“The Pizza & Research event series is fundamental to our library’s mission to foster a vibrant intellectual community on campus,” said Dean Hendricks, UTSA vice provost and dean of university libraries. “By providing a platform for diverse voices like Dr. Cruz to share their original research and creative scholarship, students, faculty and staff can engage in meaningful dialogue and connect research and real-world applications. We can bridge the gap.”
Pizza & Research is free and open to UTSA students, faculty and staff. Pizza is available while supplies last. This event will be held on Tuesday, October 15th from noon to 1pm in the John Peace Library Assembly Room (JPL 4.04.22).
Cruise has spent much of his life overcoming personal trauma and navigating the challenges of a music education and music industry shaped primarily by white male perspectives.
She believes that her position in UTSA’s Race, Ethnicity, Gender, and Sexuality Studies (REGSS) program has given her a unique opportunity to introspectively explore and discover both her musical and personal identities. I believe it was given to me.
Without this program, “I might have been limited by the traditional boundaries of performance and composition and continued to focus solely on the technical and aesthetic aspects of music,” she said.

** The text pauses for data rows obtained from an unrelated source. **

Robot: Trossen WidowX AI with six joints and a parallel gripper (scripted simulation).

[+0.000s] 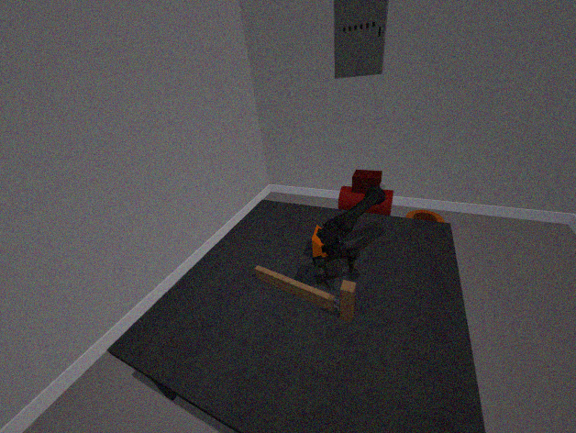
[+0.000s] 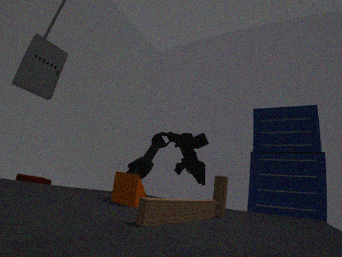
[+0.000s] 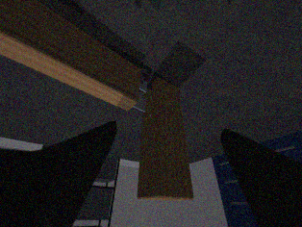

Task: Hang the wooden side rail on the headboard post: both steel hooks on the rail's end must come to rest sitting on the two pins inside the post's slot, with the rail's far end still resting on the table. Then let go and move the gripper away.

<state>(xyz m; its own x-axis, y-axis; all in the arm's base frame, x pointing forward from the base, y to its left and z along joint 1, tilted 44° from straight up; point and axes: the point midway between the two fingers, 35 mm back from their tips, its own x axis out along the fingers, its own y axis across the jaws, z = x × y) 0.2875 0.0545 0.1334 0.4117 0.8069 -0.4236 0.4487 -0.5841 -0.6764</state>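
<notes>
My gripper tip is 8 cm short of the headboard post, 5 cm above it and 4 cm to the right of it.
</notes>
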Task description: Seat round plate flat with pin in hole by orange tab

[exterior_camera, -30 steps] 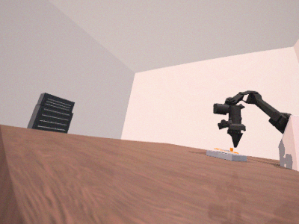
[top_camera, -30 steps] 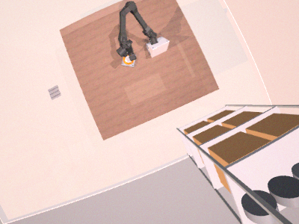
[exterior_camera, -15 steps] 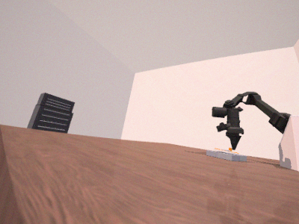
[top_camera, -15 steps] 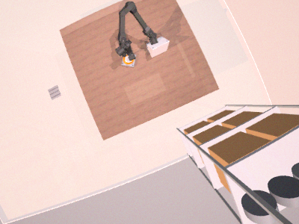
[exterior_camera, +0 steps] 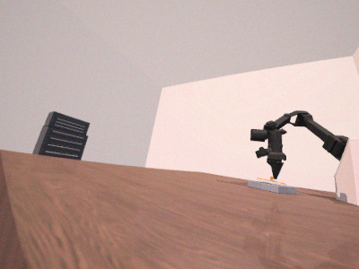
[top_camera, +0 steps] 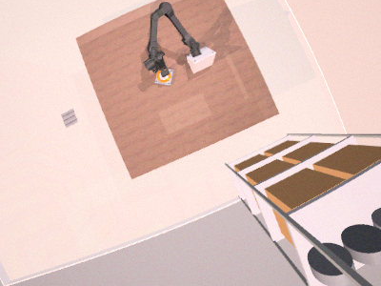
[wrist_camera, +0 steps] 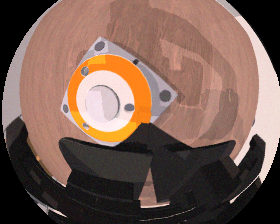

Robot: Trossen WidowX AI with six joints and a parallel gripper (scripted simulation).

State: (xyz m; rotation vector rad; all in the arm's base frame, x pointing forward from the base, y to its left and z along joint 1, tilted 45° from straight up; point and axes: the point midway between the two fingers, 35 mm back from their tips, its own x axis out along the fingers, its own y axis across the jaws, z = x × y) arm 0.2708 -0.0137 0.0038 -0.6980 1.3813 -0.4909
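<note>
Right now my gripper tip is 5 cm to the right of the base, 2 cm above it and 1 cm short of it.
</note>
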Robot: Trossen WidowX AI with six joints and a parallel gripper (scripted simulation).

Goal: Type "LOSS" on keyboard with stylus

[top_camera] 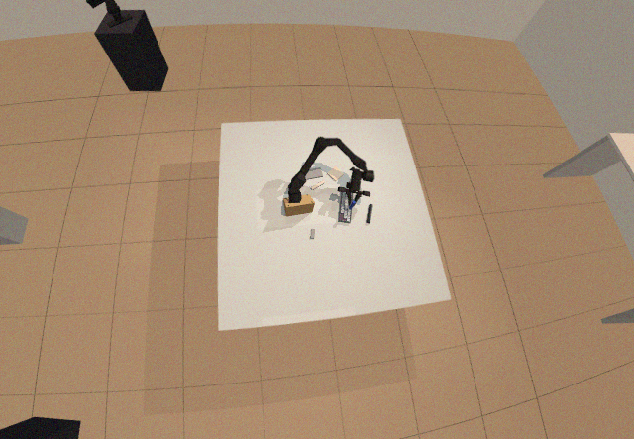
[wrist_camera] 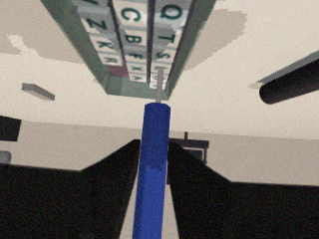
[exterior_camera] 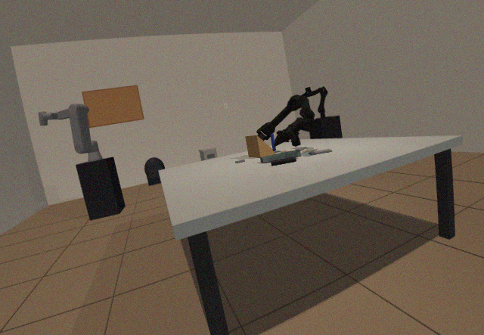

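Now: the dark bar 130 mm ahead of my gripper tip, 70 mm below it and 20 mm to the right of it. The rest, counted from my gripper tip: pale rod 180 mm behind, 170 mm to the left, 70 mm below; then blue stylus 10 mm below; then grey stylus tip 50 mm below.
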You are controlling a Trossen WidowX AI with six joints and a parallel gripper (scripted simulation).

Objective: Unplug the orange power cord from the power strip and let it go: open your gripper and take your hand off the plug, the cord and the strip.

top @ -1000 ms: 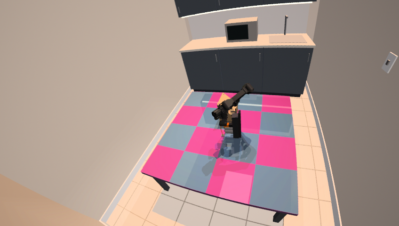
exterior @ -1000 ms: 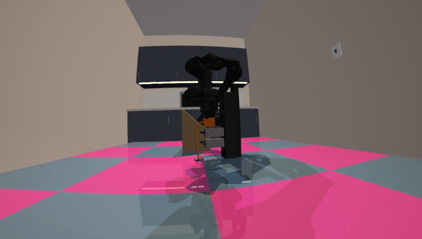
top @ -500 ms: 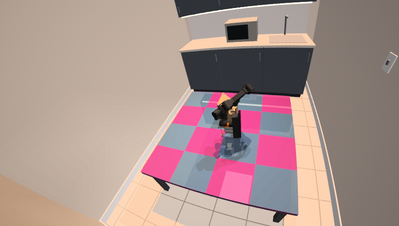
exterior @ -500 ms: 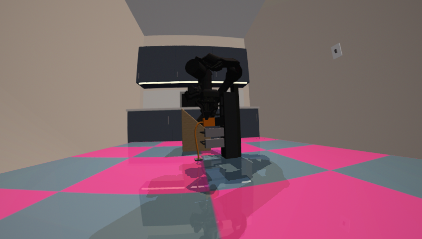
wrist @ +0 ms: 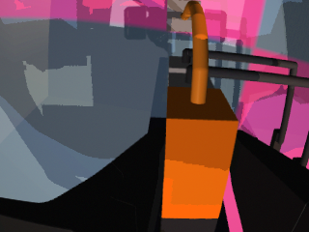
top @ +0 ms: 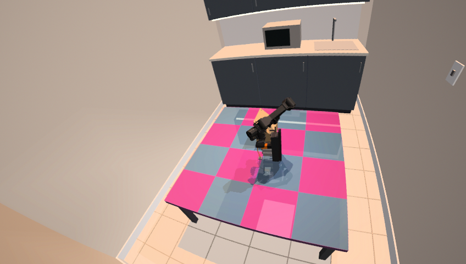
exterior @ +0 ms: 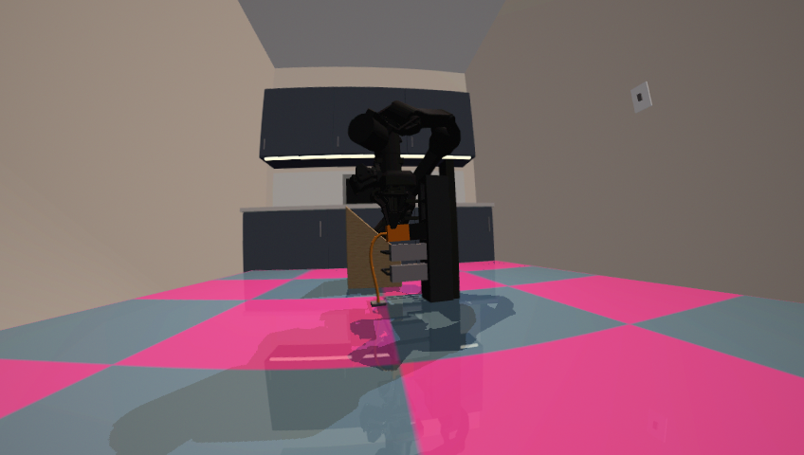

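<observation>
The orange plug lies 30 mm to the left of my gripper tip.
</observation>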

She continued: “REGSS changed my understanding of music. It opened my eyes to the fact that music is more than just an art form. It is a living archive, a form of resistance. , a way to express the complex human experience that reflects the interconnectedness of social struggle, individual identity, and collective memory, and that reveals much more than we would have discovered had we not taken a step beyond the study of music. It is an art form, not a custodian of culture or heritage.”

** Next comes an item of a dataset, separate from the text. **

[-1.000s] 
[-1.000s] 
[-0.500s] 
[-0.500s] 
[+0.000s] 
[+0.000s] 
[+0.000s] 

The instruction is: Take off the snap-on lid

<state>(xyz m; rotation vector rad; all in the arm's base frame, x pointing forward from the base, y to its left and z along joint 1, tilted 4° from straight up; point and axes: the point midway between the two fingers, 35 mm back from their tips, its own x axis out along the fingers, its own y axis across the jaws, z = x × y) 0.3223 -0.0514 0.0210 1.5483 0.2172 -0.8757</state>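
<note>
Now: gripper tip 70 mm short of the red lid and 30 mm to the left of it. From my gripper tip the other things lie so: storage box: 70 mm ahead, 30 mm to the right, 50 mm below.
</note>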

She holds a Bachelor of Music degree from the University of Notre Dame, a Master of Music degree and a Doctorate of Musical Arts degree from the University of Texas at Austin. As a leading figure in Mexican American music studies, she earned the university’s BA in Mexican American Studies and has been instrumental in building a unique concentration in Mexican American music. Introduced in fall 2022, this concentration paves the way for future activist scholars to use music as a tool for social change.
Cruz’s dedication to preserving and celebrating the contributions of Chicanas/xs as well as femme and gender non-conforming musicians shines through her original compositions and transcriptions. She created an archive containing digitized recordings, transcriptions, and notations, ensuring the immortalization of these voices that are too often left out of mainstream narratives. Seamlessly weaving prose and song, her style of presenting this creative scholarship elevates the stories of those who are often marginalized or forgotten.
Cruz, a first-generation college graduate, is the award-winning author of The Art of Mariachi: A Curriculum Guide (Conocimientos Press). Cruz’s work as a passionate singer, songwriter, and scholar has fostered a deep appreciation for the diversity and complexity of Mexican American music, culture, and traditions, and established him as a leading figure in the field. I did.